Residual Correlation in Graph Neural Network Regression

A graph neural network transforms features in each vertex's neighborhood into a vector representation of the vertex. Afterward, each vertex's representation is used independently for predicting its label. This standard pipeline implicitly assumes that vertex labels are conditionally independent given their neighborhood features. However, this is a strong assumption, and we show that it is far from true on many real-world graph datasets. Focusing on regression tasks, we find that this conditional independence assumption severely limits predictive power. This should not be that surprising, given that traditional graph-based semi-supervised learning methods such as label propagation work in the opposite fashion by explicitly modeling the correlation in predicted outcomes. Here, we address this problem with an interpretable and efficient framework that can improve any graph neural network architecture simply by exploiting correlation structure in the regression residuals. In particular, we model the joint distribution of residuals on vertices with a parameterized multivariate Gaussian, and estimate the parameters by maximizing the marginal likelihood of the observed labels.

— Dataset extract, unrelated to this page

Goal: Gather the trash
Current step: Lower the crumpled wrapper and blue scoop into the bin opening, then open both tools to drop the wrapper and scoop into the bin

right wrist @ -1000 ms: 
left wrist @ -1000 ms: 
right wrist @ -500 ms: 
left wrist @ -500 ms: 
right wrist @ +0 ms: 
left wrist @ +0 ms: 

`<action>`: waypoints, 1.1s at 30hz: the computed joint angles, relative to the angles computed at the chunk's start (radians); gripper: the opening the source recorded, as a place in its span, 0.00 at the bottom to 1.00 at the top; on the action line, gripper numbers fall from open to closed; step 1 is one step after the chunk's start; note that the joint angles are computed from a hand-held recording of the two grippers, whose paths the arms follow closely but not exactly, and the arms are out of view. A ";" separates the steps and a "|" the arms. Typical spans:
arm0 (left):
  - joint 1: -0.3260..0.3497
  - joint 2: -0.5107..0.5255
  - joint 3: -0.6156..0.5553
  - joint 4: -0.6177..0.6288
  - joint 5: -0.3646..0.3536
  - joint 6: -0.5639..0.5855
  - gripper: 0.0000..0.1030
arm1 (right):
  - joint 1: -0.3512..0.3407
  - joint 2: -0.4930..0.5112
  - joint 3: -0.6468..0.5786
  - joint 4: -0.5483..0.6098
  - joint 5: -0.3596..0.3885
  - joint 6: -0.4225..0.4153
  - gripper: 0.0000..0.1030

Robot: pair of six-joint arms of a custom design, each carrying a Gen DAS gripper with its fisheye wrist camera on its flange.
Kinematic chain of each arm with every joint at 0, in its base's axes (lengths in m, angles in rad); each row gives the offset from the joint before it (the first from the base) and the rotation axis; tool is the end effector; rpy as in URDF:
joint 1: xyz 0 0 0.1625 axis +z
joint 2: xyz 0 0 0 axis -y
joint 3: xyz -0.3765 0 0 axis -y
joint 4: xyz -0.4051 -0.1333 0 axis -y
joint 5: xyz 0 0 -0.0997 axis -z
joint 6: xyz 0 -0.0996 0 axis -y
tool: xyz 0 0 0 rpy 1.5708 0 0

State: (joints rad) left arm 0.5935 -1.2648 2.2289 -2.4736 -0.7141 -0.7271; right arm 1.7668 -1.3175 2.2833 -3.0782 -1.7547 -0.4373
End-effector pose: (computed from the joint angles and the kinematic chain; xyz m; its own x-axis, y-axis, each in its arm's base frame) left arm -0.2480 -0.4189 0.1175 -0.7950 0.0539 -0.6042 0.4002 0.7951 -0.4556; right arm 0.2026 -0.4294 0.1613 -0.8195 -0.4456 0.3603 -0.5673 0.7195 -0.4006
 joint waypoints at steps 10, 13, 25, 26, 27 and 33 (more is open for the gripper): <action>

Our framework achieves substantially higher accuracy than competing baselines, and the learned parameters can be interpreted as the strength of correlation among connected vertices. Furthermore, we develop linear time algorithms for low-variance, unbiased model parameter estimates, allowing us to scale to large networks. We also provide a basic version of our method that makes stronger assumptions on correlation structure but is painless to implement, often leading to great practical performance with minimal overhead.